## Required work
Nothing besides a number belongs in the answer, which is how many lines of the listing contain the string "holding".

## Input data

——————

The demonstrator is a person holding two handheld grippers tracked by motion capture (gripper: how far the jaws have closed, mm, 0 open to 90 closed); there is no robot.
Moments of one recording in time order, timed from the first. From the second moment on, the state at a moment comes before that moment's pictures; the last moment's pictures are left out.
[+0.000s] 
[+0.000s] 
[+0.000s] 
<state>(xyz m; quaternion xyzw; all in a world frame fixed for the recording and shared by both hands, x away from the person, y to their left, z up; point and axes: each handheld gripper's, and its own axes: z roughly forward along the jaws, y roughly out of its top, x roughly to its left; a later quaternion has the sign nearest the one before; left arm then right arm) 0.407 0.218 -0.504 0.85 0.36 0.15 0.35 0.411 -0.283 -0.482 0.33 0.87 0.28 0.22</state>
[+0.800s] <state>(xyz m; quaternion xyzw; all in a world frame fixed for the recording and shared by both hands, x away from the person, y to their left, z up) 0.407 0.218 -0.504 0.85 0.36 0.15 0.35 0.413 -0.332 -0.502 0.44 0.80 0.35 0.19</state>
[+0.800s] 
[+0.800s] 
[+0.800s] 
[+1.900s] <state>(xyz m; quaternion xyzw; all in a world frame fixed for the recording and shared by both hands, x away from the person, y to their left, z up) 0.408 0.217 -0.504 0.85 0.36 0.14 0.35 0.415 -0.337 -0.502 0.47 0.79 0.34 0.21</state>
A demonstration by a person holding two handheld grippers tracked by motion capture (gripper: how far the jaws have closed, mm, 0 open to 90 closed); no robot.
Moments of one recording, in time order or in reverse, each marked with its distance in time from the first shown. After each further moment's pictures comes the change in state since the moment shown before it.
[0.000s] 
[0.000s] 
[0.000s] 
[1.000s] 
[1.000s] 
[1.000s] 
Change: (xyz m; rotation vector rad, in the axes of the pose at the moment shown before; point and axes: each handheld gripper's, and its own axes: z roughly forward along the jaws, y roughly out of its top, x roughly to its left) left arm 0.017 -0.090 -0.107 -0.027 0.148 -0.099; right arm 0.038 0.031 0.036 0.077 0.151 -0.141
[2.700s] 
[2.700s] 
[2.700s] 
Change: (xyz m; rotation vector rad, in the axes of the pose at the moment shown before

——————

## Result
2